Stored items:
---*---

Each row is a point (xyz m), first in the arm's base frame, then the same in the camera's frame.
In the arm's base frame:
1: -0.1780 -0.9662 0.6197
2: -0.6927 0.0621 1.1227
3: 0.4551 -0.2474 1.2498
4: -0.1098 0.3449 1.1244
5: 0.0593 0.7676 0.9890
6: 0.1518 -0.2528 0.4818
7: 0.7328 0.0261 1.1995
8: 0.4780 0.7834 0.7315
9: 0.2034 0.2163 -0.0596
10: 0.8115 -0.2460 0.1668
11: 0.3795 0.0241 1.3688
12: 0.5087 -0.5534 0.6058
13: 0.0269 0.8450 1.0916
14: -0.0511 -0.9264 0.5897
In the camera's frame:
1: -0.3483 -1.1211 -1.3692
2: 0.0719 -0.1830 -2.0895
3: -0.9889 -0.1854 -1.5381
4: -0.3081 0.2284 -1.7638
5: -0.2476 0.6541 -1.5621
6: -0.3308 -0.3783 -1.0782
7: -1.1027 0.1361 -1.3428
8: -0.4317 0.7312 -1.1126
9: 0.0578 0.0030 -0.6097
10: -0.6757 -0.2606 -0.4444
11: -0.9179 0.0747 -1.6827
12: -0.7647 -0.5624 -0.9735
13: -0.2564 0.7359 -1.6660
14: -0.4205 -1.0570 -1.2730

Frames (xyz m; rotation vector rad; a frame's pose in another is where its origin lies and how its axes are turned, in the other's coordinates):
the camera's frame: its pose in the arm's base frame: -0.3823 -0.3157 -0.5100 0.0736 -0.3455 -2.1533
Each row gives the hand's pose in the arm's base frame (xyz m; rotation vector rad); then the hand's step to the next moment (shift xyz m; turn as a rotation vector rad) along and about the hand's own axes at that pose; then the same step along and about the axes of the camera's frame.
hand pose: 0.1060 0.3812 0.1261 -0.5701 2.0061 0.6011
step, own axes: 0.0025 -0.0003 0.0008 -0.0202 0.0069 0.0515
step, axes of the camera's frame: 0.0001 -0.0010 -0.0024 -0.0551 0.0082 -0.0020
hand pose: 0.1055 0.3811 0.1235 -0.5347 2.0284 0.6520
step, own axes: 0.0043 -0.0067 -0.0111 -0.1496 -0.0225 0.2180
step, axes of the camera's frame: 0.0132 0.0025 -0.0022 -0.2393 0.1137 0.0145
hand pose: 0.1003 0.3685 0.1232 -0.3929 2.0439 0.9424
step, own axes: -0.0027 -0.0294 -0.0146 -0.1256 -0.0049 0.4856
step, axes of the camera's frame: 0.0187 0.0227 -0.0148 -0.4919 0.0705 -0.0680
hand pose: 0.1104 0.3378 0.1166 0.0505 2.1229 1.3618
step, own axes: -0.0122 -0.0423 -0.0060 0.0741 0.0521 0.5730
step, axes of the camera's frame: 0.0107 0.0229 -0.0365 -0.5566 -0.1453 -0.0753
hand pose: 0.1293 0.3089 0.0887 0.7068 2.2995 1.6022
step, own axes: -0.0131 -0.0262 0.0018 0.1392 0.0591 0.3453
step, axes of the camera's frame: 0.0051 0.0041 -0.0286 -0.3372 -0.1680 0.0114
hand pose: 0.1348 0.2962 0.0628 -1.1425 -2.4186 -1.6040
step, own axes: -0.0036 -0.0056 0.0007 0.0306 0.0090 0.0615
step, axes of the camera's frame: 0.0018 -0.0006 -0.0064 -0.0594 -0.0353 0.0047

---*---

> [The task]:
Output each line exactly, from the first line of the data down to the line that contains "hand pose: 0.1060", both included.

> [Expected output]:
Each row is a point (xyz m), first in the arm's base frame, then the same in the camera's frame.
In the arm's base frame:
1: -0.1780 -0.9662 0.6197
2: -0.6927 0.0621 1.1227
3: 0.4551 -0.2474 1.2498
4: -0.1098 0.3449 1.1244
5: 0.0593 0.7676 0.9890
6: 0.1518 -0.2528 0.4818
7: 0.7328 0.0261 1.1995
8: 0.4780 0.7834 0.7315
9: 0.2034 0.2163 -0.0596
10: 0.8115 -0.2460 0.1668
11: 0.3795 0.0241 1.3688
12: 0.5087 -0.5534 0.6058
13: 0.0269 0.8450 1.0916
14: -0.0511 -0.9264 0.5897
In the camera's frame:
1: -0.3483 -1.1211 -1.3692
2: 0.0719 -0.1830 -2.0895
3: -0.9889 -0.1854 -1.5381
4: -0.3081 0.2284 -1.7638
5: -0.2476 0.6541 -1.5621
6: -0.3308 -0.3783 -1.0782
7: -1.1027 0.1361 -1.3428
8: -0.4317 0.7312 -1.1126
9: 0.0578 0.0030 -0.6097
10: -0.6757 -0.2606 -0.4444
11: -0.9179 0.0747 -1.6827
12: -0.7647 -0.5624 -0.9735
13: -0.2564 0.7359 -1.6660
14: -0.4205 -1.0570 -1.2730

Frames (xyz m; rotation vector rad; a frame's pose in another is where its origin lies and how its axes are turned, in the other's coordinates):
the camera's frame: its pose in the arm's base frame: -0.3823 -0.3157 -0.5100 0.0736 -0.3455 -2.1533
Each row gives the hand's pose in the arm's base frame (xyz m; rotation vector rad); then the hand's step to the next moment (shift xyz m; turn as a rotation vector rad) along and about the hand's own axes at that pose; then the same step along and about the axes of the camera's frame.
hand pose: 0.1060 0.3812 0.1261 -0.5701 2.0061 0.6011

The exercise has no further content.